It was cool hearing Jose Abreu yell "GOTITGOTIGOTITGOTITGOTIT!" I think I heard Daryl Boston urging Avisail Garcia to bust it down the line on his infield single in the fifth. First base umpire Hunter Wendelstedt informed everybody "Right there!" He's out!" after Chris Davis tagged Abreu. But for a game with no fans, I thought we might hear a little more distinguishable, noteworthy interaction among players and umpires.

Too bad Jake Peavy wasn't one of the starters. He would have taken care of it by himself.

Fans slow down the pace of play

The White Sox and Orioles only needed 2 hours, 3 minutes to wrap this one up. The six-run first had a lot to do with the expediency afterward, but I sensed that the lack of fans -- and the lack of in-game production catering to them -- made the game move faster.

Admittedly, I'm guessing with some of it. For instance, it felt like pitchers and hitters moved more quickly without "EVERYBODY CLAP YOUR HANDS" providing some measure of cover between pitches. Foul balls posed zero consequences, and so players and umpires didn't watch them as long as they normally would.

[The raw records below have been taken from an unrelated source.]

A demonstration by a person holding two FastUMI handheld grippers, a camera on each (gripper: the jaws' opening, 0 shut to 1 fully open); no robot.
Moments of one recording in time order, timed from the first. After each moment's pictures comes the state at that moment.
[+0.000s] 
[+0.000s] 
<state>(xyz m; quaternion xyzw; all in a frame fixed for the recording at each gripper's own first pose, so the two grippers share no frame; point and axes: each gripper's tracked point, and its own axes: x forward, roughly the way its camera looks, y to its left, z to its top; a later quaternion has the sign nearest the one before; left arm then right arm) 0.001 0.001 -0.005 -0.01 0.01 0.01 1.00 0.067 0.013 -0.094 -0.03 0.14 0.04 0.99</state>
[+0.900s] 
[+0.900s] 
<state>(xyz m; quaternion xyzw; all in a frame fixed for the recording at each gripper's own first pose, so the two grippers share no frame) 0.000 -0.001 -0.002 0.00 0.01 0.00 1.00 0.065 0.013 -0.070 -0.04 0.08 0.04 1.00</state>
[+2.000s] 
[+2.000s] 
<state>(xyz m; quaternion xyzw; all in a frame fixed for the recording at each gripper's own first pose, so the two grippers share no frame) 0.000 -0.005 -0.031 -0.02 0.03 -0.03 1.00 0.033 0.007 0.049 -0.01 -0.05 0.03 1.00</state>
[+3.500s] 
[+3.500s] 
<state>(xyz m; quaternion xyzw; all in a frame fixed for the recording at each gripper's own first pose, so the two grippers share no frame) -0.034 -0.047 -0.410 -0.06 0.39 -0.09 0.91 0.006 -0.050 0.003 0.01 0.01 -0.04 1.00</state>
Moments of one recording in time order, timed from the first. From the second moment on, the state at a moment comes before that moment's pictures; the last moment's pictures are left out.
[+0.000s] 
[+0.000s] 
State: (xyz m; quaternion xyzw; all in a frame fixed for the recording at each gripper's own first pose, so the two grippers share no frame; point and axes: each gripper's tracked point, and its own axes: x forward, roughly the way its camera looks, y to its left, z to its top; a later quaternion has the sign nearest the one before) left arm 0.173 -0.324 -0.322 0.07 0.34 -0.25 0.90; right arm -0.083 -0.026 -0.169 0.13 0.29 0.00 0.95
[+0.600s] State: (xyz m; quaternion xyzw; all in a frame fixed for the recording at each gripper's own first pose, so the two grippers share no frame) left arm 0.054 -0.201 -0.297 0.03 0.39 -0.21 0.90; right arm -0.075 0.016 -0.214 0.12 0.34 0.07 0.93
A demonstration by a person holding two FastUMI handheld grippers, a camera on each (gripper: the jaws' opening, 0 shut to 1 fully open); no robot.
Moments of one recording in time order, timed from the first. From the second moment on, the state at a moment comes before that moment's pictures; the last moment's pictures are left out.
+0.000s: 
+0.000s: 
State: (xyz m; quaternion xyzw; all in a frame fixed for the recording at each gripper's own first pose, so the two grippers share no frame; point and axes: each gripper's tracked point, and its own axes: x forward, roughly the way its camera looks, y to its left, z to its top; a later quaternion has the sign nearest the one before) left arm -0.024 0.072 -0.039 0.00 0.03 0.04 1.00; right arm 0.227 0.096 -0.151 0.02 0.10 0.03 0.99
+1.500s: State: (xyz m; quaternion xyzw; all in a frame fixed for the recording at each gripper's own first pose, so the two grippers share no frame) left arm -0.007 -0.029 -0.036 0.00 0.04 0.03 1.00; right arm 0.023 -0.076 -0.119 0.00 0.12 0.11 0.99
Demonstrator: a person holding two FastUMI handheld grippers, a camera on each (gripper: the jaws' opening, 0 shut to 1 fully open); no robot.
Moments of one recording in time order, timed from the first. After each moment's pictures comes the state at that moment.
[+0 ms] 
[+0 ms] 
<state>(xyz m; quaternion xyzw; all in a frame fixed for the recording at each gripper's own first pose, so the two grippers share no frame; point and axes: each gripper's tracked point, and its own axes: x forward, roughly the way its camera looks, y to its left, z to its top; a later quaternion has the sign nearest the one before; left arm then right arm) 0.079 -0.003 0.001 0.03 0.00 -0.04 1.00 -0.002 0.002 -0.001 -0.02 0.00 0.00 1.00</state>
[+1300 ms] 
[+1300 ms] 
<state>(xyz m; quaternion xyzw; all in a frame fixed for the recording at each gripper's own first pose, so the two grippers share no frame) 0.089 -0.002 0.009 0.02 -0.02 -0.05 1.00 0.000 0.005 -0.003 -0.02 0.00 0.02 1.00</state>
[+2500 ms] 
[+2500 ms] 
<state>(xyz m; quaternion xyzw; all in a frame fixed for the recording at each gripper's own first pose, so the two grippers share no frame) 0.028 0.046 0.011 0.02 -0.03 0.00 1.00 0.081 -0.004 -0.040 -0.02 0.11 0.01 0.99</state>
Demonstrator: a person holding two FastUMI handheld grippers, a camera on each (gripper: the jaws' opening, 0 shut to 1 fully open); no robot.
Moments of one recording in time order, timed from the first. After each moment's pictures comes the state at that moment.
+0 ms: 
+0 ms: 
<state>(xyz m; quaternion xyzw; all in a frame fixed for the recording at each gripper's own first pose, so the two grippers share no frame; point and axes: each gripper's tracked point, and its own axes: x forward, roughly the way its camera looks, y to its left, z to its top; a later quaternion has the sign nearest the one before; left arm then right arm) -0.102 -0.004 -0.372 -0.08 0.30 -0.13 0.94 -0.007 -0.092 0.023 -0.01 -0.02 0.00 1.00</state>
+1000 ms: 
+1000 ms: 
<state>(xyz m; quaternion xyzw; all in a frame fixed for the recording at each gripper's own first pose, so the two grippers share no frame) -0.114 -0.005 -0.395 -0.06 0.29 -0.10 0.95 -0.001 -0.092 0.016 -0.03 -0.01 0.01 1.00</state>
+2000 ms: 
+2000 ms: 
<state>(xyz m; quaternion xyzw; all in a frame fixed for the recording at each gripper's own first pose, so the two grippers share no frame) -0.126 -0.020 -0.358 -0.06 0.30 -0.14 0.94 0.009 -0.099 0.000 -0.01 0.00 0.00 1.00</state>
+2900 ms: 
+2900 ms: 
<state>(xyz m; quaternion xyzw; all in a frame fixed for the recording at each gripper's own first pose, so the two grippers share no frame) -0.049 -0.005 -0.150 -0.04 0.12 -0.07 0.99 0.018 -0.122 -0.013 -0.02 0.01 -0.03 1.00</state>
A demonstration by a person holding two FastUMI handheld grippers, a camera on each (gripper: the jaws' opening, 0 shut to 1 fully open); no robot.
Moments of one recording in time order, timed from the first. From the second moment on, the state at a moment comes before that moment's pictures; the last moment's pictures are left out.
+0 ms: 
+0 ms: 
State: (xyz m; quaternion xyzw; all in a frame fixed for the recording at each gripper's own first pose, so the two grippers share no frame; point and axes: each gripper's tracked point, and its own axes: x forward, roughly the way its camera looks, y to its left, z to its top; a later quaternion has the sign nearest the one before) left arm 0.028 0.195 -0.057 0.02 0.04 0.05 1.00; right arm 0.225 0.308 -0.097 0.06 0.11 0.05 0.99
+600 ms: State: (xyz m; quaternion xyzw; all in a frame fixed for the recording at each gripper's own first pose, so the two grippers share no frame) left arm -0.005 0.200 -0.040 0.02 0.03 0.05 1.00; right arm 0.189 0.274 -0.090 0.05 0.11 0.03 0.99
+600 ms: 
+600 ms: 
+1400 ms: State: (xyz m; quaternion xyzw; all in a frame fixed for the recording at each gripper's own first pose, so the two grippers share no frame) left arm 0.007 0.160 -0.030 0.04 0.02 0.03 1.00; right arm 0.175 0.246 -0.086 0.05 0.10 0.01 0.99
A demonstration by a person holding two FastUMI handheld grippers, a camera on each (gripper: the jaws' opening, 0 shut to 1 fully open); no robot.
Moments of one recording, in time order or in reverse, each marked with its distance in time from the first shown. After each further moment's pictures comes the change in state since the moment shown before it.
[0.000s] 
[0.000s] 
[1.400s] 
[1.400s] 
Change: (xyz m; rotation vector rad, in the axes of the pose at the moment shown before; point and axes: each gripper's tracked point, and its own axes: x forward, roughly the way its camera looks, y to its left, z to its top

I didn't clock these moments against a constant, so it's possible they took up the usual amount of time, but it makes sense that players would move faster when there's nothing else going on.

I'm not guessing when it came to home runs, though. Painful as it may be, take a look at Manny Machado's homer, or at least the end of it:

In a normal game, there's a more organized, elaborate celebration with music, lights and/or fireworks. The fans are also worked up into a frenzy, and so the pitcher will take more time to gather himself.

In this case, once Cabrera congratulates Machado, he's getting in the batter's box before Machado reaches the entrance of the dugout.

Baseball games need fans

But games should allow time for fans to celebrate events, because that's the whole reason everybody's watching, whether in person or at home. The lack of a shared reaction makes even the big moments look small:

Especially when the home run balls are neglected afterward:

Nobody involved could create a souvenir if they tried ...

... so most didn't.

All of these things are funny in isolation. The setting's surreality served up plenty of humor for the taking. Thorne indulged himself a little when he called Adam Jones' double like a golf shot:

But some of that laughter was to keep from crying. Foul balls thudding against empty seats looked like it was ripped from a post-apocalyptic version of "Major League." If the sight of fans limited to watching from a distance through iron bars didn't bring a police state to mind, the sounds of sirens and helicopters did.

We heard all the attendance jokes, but regardless of whether it's a crowd of 50 or 50,000, people will show up to a Major League Baseball game. If nobody's there, something went terribly wrong. Something certainly did in Baltimore, so let's hope we never see another game like this again.